Was this, I wondered, “the rather odd comment” the vicar had mentioned?
“Gosh, it must have been a worry for both you and Florence—having your car go missing like that, I mean. As well as Mr. Collicutt, of course.”
“Car never went missing,” she said. “He never took it. Not far, anyway. Florrie found it parked in front of the church.”
“Huh,” I said in a bored voice.
Then I let out a sigh.
“The letters …” I said, almost apologetically.
She waved a hand toward the stairs.
“First door left,” she said. “At the top.”
I found myself creeping slowly up the dark staircase as if points were being given for silence, even though the fourth and seventh steps groaned horribly. The first door on the left was so small and so close to the top of the stairs that I almost missed it.
I turned the china doorknob and stepped into Mr. Collicutt’s bedroom.

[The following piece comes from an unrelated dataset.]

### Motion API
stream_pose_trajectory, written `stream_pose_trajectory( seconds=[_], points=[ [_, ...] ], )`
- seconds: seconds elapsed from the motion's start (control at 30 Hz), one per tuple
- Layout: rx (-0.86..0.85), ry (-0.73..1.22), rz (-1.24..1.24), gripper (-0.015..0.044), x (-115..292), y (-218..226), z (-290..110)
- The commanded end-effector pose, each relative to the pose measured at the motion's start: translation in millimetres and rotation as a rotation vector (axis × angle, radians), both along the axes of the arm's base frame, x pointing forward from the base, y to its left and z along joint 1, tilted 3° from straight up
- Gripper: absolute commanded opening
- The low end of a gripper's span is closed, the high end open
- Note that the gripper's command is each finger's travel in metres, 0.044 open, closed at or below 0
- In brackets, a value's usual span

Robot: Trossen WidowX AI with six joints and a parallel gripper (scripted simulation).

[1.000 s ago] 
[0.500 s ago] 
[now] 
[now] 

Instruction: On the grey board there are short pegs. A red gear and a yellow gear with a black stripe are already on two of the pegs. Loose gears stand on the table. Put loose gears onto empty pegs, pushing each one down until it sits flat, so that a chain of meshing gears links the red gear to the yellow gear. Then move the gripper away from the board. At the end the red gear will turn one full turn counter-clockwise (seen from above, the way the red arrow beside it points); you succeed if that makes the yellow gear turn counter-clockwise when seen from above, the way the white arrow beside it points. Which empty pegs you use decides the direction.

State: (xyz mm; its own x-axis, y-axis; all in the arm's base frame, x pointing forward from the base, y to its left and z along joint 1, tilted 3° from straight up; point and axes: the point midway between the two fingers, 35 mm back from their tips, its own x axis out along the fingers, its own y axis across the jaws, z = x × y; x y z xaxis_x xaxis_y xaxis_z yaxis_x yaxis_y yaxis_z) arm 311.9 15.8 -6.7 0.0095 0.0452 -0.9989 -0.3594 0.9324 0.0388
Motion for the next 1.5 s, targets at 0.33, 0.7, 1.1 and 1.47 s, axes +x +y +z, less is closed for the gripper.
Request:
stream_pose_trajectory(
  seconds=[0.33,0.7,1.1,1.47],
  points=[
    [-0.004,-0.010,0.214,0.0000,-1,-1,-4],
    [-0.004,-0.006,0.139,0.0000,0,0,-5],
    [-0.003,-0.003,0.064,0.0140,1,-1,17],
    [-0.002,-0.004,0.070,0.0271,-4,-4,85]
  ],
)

I suppose I had been expecting something spacious. Having been accustomed to the stadium-sized bedrooms at Buckshaw, this tiny space beneath the eaves came as something of a shock. It was as if a few feet of attic had been banged into an extra bedroom for an emergency, and no one afterward had ever quite got round to putting things back the way they were. An altogether peculiar room.
But what a room!
It was full to bursting with organ pipes. Like the rats in “The Pied Piper of Hamelin,” they were everywhere: great pipes, small pipes, lean pipes, brawny pipes, brown pipes, black pipes, gray pipes, tawny pipes, grave old plodders, gay young friskers, fathers, mothers, uncles—a thicket of wood, tin, zinc, lead, and brass—a maze of leaning tubes and cylinders. Racks of stops, like ribs of beef in the butcher’s window, each with its name engraved on an ivory disk: Trumpet, Gemshorn, Violin, Nason Flute, Rohrflöte, Bourdon, and a handful of others. Wedged into a corner beneath a sloping ceiling was a pitifully small bed, neatly made.
For a sudden spinning moment I thought I was back inside the organ chamber at St. Tancred’s—the chamber where Mr. Collicutt had been murdered.
A wooden tea chest, standing on end, served as a desk, and on it was an untidy pile of papers. I climbed over something which might have been a diapason and picked up the top sheet, which was covered with tiny, antlike handwriting—what Daffy would have called “miniscule.”
The Coming-to-light of the 1687 Renatus Harris Organ at Braxhampstead With an Account of its Restoration, it said. This was underlined twice in red ink, and beneath it was written, by Crispin Savoy Collicutt, Mus. B., F.R.C.O.
After that, in black, and in another hand, someone had added the word Deceased.